I’d think crack of dawn or fishing until dark would be the best option.
SF
 

N. Metz

Active Member
Stonefish, I definitely think the water temps are a factor, especially with the low flows. Smallies seem to be a bit more sensitive to water temp than Largemouth.

Guess I need to go and hit the deepest pools I know.
 

Stonefish

Triploid, Humpy & Seaplane Hater....Know Grizzler
Are smallmouth bass considered a warm water fish?!? I didn’t know that.

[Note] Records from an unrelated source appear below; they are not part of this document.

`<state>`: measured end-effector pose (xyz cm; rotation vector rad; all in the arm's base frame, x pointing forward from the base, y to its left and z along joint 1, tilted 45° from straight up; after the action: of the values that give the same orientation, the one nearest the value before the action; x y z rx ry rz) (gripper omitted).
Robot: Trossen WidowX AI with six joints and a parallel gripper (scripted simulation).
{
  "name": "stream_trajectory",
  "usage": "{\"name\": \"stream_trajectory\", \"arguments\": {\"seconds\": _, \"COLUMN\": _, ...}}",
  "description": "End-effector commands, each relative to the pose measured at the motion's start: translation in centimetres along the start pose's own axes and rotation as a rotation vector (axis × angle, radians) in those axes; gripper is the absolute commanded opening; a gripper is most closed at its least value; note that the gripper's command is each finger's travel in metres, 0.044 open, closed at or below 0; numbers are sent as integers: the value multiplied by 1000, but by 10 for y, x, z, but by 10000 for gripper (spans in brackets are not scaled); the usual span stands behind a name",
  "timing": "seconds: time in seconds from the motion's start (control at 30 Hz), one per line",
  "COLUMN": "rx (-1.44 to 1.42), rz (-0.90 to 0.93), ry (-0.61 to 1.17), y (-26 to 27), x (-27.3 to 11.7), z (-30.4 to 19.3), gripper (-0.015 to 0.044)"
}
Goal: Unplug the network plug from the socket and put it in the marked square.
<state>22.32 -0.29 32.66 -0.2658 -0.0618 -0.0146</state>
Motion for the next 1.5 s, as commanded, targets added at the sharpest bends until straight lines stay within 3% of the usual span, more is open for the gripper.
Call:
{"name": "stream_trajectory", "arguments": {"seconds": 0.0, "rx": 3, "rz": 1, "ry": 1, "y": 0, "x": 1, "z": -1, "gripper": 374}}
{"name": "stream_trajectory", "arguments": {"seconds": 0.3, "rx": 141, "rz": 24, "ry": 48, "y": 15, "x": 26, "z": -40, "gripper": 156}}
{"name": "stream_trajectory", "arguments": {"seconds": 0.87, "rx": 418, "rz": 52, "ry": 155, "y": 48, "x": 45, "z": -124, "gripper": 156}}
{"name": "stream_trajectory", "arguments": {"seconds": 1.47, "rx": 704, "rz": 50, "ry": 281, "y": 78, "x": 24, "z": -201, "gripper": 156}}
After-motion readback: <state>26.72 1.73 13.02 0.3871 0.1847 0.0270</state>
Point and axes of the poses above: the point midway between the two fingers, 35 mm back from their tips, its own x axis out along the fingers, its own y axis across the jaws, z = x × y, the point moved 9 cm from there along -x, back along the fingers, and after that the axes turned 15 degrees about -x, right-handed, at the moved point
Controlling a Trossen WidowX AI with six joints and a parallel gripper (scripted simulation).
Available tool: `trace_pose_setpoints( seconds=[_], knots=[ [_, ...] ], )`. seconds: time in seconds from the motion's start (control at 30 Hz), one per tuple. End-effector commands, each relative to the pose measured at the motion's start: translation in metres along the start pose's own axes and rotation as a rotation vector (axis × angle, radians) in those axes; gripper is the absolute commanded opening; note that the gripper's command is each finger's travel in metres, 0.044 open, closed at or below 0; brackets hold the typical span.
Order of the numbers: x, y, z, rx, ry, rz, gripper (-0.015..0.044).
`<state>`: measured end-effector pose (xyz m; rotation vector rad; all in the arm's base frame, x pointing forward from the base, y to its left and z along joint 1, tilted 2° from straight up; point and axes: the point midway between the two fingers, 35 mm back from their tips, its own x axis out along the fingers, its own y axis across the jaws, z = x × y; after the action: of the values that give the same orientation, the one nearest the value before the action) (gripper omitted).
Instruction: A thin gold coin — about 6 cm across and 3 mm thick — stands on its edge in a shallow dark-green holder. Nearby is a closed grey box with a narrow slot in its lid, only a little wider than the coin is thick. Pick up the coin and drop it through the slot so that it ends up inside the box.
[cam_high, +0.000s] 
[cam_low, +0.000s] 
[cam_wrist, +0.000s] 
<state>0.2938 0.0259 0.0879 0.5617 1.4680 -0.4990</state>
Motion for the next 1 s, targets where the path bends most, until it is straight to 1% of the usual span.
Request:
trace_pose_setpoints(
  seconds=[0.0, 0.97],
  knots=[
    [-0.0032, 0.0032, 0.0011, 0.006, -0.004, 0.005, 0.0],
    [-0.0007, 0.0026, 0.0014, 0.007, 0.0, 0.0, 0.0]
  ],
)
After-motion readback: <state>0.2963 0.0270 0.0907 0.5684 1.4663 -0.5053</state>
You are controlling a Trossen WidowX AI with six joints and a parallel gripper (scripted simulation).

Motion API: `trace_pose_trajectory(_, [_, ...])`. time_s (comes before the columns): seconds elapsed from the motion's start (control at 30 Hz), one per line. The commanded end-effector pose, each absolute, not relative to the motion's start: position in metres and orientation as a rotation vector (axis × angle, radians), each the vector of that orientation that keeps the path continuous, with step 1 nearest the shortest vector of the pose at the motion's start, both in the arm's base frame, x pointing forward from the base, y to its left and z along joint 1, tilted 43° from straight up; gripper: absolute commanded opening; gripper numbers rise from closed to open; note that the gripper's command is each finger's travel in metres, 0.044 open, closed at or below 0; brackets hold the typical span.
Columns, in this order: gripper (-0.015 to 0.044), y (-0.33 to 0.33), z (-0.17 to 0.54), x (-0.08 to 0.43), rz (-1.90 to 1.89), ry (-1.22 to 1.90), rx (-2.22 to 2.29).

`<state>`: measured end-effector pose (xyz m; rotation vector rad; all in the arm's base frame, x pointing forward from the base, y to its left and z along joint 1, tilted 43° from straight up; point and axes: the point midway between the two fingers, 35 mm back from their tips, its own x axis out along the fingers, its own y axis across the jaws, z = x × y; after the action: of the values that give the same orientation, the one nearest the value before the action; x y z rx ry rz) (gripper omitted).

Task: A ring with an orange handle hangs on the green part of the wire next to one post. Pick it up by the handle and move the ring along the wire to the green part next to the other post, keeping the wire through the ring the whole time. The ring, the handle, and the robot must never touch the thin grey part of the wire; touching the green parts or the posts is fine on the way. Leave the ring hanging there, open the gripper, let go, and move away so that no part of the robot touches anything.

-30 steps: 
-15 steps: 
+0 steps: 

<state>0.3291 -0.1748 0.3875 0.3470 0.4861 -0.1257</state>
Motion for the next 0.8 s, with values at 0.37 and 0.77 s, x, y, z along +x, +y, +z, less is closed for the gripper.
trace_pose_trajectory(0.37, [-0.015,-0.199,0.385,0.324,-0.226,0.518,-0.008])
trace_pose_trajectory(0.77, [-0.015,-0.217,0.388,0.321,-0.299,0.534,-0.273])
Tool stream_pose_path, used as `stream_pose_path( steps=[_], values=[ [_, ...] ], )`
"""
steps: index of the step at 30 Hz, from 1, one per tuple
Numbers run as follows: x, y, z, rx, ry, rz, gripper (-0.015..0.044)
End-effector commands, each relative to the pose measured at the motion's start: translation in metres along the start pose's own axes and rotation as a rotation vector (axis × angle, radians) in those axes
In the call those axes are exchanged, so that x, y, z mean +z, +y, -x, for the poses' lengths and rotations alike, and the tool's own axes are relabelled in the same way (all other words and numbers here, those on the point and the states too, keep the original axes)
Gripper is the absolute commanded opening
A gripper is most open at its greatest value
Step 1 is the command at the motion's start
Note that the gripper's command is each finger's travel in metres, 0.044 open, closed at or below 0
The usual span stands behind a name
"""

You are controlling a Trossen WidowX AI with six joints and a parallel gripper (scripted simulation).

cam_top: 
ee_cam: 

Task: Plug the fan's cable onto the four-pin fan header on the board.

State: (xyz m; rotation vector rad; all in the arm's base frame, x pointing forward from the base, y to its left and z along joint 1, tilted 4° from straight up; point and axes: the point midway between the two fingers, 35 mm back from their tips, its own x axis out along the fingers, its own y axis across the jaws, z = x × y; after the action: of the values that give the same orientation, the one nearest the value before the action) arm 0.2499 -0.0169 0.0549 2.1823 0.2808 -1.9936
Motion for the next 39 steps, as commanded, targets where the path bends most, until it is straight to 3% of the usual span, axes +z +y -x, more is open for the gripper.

Seems like they shouldn’t be…..

They’ve always been considered a warmwater fish, but maybe you can petition the state to change it to a coldwater fish and replace the steelhead as the official state fish.
Steelhead will be extinct soon so let’s get an early jump on its replacement.
SF
 

DerekWhipple

Active Member
Are smallmouth bass considered a warm water fish?!? I didn’t know that. Seems like they shouldn’t be…..
They prefer colder water than LMB (high 60's to 70's), but it is still way too hot for trout.


When it got to be summer in Indiana and the rivers and creeks would start to look bony, they would stack up in deeper spots. Most of the creeks at that time of year were super shallow riffles that dumped into deeper holes. Find a spring or a shady spot with oxygenated water. That's my guess anyway.
 

triploidjunkie

Active Member
My experience is they go back into lakes if it is an option. If they can't get back to bigger water, they'll sulk in the deepest pools they can find. They should be stacked up and noticable, so I'm guessing they fled to the lakes.
 

triploidjunkie

Active Member
My experience is they go back into lakes if it is an option. If they can't get back to bigger water, they'll sulk in the deepest pools they can find. They should be stacked up and noticable, so I'm guessing they fled to the lakes.